U.S. breaks daily record for coronavirus cases with nearly 84,000 new infections

By Anurag Maan



FILE PHOTO: Drive-thru COVID-19 testing site on Milwaukee's Southside


© Reuters/BING GUAN
FILE PHOTO: Drive-thru COVID-19 testing site on Milwaukee’s Southside

(Reuters) – The United States broke its daily record for new coronavirus infections on Friday as it reported at least 83,948 new cases due to outbreaks in virtually every part of the country, according to a Reuters tally.

The spike in cases comes less than two weeks before the presidential election on Nov. 3 and is hitting battleground states such as Ohio, Michigan, North Carolina, Pennsylvania and Wisconsin. On Thursday, the United States reported a near-record 76,195 new cases.

The previous record was 77,299 new cases on July 16. At the time, hospitalizations for COVID-19 patients hit 47,000 and two weeks later deaths rose to an average of 1,200 per day.

Now, hospitalizations are over 41,000 and deaths average nearly 800 per day.

Health experts have not pinpointed the reason for the rise but have long warned that colder temperatures driving people inside, fatigue with COVID-19 precautions and students returning to schools and colleges, could promote the spread of the virus.

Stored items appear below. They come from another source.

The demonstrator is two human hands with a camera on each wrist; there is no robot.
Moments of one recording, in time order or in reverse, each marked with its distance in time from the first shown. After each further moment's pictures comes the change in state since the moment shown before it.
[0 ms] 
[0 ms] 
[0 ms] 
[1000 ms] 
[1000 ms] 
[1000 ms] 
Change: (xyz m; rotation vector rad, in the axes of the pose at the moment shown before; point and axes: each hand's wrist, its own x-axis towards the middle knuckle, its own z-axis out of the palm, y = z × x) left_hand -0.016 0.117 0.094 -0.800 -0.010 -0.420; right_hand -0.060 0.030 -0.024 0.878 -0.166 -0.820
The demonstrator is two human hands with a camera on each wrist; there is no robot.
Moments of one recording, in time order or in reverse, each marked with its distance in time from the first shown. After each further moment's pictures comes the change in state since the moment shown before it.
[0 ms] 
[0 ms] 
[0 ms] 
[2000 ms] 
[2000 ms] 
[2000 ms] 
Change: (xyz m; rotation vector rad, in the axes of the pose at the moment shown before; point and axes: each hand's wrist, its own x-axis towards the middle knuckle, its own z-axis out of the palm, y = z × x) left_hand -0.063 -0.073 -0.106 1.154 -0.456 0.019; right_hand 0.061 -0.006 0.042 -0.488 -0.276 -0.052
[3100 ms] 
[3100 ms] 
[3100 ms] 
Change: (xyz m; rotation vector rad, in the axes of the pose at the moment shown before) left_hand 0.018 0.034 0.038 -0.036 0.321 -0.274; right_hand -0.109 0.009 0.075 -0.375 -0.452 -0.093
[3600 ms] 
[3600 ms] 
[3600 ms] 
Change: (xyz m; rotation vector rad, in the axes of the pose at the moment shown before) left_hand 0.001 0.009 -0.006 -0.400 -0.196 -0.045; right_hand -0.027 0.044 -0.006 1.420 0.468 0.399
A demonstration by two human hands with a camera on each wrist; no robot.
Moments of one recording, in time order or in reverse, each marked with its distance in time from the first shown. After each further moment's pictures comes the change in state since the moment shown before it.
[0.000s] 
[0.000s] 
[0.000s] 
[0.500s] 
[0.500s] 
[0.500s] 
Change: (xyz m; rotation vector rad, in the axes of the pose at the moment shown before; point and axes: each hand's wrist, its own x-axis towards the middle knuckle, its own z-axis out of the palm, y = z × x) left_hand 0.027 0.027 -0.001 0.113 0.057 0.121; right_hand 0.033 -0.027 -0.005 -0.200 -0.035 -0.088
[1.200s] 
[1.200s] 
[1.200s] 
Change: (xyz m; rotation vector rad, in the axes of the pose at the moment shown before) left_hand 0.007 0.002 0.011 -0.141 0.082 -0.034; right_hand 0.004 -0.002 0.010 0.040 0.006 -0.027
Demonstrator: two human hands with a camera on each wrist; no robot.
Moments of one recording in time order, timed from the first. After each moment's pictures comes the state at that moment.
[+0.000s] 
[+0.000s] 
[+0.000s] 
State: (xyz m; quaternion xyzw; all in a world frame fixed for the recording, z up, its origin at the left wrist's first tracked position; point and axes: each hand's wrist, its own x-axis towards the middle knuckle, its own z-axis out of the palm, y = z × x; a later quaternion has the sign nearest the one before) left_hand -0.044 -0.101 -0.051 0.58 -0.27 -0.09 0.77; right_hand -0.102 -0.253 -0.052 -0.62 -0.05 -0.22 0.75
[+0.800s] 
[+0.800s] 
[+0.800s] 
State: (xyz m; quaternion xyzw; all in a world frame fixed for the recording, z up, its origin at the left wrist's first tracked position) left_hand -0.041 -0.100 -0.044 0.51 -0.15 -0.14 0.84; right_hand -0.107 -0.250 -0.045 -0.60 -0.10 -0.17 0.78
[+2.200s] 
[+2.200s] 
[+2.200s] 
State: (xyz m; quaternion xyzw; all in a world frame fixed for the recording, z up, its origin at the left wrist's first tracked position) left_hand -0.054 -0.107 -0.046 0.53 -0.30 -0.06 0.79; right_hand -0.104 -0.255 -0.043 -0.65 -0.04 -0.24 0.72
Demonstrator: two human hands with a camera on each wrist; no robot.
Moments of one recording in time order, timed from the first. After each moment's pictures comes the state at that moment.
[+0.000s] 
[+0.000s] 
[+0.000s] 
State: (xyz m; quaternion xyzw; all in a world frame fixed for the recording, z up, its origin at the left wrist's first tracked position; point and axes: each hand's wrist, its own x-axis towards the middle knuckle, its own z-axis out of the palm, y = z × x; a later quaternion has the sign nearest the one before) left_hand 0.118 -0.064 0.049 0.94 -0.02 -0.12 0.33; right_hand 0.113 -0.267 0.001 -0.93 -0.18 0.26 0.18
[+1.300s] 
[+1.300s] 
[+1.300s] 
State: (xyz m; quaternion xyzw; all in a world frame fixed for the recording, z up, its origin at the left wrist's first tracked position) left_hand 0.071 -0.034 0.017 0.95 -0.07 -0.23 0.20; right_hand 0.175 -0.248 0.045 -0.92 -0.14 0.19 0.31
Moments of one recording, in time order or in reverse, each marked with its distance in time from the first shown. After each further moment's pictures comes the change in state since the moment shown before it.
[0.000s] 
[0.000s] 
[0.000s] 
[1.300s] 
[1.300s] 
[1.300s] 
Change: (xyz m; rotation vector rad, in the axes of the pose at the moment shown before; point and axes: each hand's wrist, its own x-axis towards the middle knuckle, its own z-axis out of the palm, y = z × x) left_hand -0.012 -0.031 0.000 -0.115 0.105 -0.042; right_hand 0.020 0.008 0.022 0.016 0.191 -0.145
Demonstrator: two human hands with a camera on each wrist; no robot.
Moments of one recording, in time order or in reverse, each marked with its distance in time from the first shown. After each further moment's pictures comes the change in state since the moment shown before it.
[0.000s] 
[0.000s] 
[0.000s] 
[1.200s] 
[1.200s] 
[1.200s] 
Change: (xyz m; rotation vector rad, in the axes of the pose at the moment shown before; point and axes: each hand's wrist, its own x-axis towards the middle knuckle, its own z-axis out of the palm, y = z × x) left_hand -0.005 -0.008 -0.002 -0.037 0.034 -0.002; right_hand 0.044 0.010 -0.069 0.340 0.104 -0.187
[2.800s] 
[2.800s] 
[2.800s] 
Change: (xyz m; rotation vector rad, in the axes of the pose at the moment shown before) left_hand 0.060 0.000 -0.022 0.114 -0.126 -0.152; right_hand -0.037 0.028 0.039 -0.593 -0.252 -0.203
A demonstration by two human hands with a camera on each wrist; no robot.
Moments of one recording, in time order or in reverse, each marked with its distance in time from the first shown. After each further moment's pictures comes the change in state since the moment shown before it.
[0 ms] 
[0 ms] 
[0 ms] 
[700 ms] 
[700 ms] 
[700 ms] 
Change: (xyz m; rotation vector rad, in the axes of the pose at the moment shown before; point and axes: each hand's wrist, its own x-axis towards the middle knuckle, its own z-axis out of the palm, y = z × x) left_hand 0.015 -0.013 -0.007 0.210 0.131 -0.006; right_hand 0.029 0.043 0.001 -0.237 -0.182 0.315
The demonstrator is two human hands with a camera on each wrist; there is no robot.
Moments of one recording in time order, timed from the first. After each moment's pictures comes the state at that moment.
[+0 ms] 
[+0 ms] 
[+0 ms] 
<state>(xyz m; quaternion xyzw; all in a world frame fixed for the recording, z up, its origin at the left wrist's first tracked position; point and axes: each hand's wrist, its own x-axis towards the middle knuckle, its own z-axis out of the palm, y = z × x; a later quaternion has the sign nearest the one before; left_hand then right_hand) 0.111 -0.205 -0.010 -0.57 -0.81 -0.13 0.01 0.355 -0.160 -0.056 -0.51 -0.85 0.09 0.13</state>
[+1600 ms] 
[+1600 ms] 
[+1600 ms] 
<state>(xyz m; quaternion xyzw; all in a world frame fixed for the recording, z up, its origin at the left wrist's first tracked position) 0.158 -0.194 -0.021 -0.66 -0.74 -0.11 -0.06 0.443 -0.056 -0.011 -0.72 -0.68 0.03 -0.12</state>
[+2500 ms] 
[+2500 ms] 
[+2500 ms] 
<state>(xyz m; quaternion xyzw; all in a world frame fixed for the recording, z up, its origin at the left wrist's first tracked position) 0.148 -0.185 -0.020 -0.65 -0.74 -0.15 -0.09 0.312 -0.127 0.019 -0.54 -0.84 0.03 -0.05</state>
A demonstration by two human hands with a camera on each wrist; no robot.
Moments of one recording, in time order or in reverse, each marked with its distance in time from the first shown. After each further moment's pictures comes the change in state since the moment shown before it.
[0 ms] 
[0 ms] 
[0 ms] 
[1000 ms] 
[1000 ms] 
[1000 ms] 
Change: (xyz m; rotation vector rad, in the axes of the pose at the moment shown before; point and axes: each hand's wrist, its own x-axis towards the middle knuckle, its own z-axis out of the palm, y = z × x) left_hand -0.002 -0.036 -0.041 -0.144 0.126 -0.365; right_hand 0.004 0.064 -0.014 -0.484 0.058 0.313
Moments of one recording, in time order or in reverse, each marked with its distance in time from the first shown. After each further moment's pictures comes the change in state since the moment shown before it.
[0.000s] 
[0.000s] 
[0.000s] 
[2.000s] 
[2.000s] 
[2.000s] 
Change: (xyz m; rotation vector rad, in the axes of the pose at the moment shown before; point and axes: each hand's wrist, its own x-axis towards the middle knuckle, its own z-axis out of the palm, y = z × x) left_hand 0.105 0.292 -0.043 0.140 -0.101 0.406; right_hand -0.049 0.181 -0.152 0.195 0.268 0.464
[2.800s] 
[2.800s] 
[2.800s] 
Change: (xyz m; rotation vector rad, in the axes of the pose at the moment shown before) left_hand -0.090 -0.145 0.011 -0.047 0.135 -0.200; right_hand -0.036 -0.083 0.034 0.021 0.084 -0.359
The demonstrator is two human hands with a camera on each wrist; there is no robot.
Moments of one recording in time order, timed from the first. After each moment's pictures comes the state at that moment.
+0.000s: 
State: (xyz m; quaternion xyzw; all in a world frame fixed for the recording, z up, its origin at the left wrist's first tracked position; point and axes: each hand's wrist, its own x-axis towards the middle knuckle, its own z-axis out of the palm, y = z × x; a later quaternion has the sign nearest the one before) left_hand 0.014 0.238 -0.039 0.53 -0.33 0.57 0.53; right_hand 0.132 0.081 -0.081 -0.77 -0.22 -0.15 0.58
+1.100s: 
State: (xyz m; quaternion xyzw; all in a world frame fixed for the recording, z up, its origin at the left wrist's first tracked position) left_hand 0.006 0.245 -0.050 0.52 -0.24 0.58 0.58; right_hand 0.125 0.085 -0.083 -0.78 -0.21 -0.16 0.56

The United States has the most cases in the world at 8.5 million and the most fatalities with 224,000 lives lost. The United States has reported over the past week an average of 60,000 new cases per day, the highest seven-day average since early August.

The Midwest has been the epicenter of the latest surge but infections are rising nationwide.

The Northeast reported an 83% increase in cases in the past month. New cases have doubled in Connecticut, New Hampshire, Rhode Island and New Jersey in the past four weeks as compared to the prior four weeks, according to a Reuters analysis.

Western states including Montana, New Mexico and Wyoming have reported a 200% increase in cases in the past four weeks when compared with the previous four weeks.